– Сатанинское отродье, – прошипел Шрам и надавил на спусковой крючок.
Толстый Круль рухнул позже, чем умер. Три выстрела раскололи череп. Прежде чем тело опустилось, все вокруг забрызгало мозгами.
– Вот блин! – в сердцах воскликнул Дух и сорвался с места. – Не навернуться бы.
Денис уже бежал по направлению к дверям.
Ворон, прищурившись, посмотрел в сторону группы.
– Думаешь о том, что хочешь быть с ними? – спросил Пух.
Он выглядел напряженным, автомат положил на колени и теребил пальцами наплечный ремень.
– Нет. Думаю, что не стоило отпускать Шрама. У него, похоже, рвет крышу. Такому не место в бою.
Пух пожал плечами.
– Знаешь, как мы звали его в одной из тех горячих точек, о которых говорить будет не положено лет еще сорок пять?
Сталкер приподнял бровь:
– И?..
– Берсерк. Как все мирно – душа компании, умный, начитанный, со своей жизненной философией, даже близко к религии не стоящей. А как пятилапый пес настает, его становится не узнать. В глазах фанатичный блеск, руки трясутся. Мы раз против мусульман воевали, так он всю дорогу материл их Коран с пророком Мухаммедом и пророчил новый крестовый поход, аж не по себе становилось, но, знаешь, мы тогда выстояли, и не без его участия.
– Да уж…
– Я знаю, в это сложно поверить, но Шрам на самом деле очень добрый. Ты только не смейся, но он самый настоящий пацифист.
– Смеяться меня сейчас не тянет от слова «совсем», – заметил Ворон, прислушиваясь к какофонии выстрелов.
– Просто каждый раз перед боем Шрам себя накручивает. Ему, чтобы убить, надо не воспринимать врага человеком, вот он и старается.
Ворон вздохнул. Объяснение нисколько не успокоило, наоборот, разожгло подозрение и неуверенность прежде всего в своем решении.
– У твоего друга могут быть какие угодно взаимоотношения с собственной совестью, – сказал сталкер после некоторой паузы, – но если он хотя бы раз косо посмотрит на моего напарника, я убью его.
– Да с чего бы… – начал было Пух и осекся. Он слишком хорошо помнил, как Денис прошел «круги огня».

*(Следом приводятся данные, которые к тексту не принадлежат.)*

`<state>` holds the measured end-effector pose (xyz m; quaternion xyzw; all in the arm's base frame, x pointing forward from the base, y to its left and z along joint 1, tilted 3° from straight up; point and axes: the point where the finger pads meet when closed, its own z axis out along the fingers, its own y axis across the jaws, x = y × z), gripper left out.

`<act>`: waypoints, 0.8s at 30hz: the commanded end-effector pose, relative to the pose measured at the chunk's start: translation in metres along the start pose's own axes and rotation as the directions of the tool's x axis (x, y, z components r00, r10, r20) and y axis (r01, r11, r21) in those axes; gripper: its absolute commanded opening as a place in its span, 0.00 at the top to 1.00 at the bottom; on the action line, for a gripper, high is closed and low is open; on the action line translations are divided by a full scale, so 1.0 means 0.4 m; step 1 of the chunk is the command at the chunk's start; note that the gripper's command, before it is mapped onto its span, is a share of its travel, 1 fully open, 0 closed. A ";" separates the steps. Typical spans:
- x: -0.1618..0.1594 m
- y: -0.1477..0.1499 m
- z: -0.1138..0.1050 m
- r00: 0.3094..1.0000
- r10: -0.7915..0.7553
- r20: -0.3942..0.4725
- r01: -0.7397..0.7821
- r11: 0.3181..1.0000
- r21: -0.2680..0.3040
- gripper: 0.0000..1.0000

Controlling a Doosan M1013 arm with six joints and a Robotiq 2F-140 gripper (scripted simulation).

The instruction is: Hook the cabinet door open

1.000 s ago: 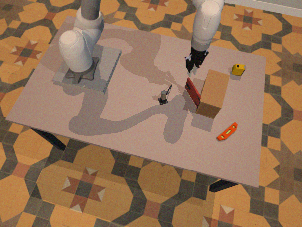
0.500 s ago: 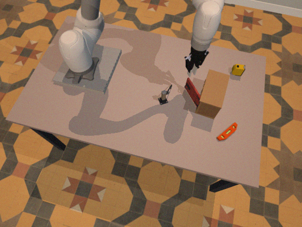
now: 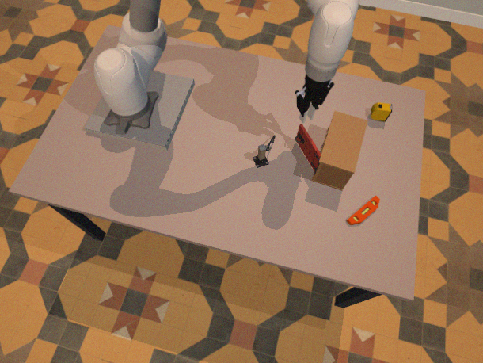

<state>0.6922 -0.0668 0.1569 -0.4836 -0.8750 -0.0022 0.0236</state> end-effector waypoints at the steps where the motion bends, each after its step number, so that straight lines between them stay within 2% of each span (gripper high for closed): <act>1: 0.000 0.000 0.001 1.000 0.001 0.000 -0.001 1.000 0.000 0.84; 24: 0.000 0.001 0.059 1.000 0.004 0.000 -0.004 1.000 0.000 0.84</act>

– С того, – разозлился Ворон. – Так или иначе, Зона меняет всех, кто в нее попадает хотя бы единожды. В отношении кого-то изменения бросаются в глаза, у других незаметны, но это не значит, будто их нет. Любой человек, входящий в Периметр, становится его частью, как и Зона – маленькой частичкой его души. От этого не уйти, и ничего с этим не поделать. Если твой друг выйдет из Москвы, а через год кто-то начнет убивать сталкеров, я, не задумавшись, укажу на него и, вероятнее всего, окажусь прав.
– Да с чего ты взял?
– Если полагать своих врагов тварями, то раньше или позже останешься единственным человеком в скопище нелюдей, чья жизнь не имеет ни малейшей ценности, а это уже позиция не героя, пусть и самого посредственного, а фанатика-маньяка.
– А ты-то сам?.. – спросил Пух слегка уязвленно.
– Я человек, и окружают меня люди, просто методы и убеждения у нас сходятся не всегда да и понятия о добре и зле разные.
Пух глянул на него внимательнее, прищурился и вдруг поинтересовался:
– Сколько тебе лет?
– Сколько есть, все мои. – Ворон осклабился в ответ. Улыбка выглядела оскалом.
– Я к тому, что ты очень сильно отличаешься даже по поведению от людей своего предположительного поколения.
– Не вижу в том ничего плохого. Парни моего поколения мечтали о малиновых пиджаках и «меринах», а девчонки – о шмотках и денежном мешке в виде мужа. В общем, поганое поколение, как ни посмотри.
– А ты?
– Я зачитывался Скоттом и Толкином, хотел быть как Робин Гуд, а еще полететь в космос.
– Значит, ты не из них и все врешь.
Ворон вскинул бровь и усмехнулся:
– Я просто много читал и принципиально не смотрел телевизор. А еще всегда умел за себя постоять.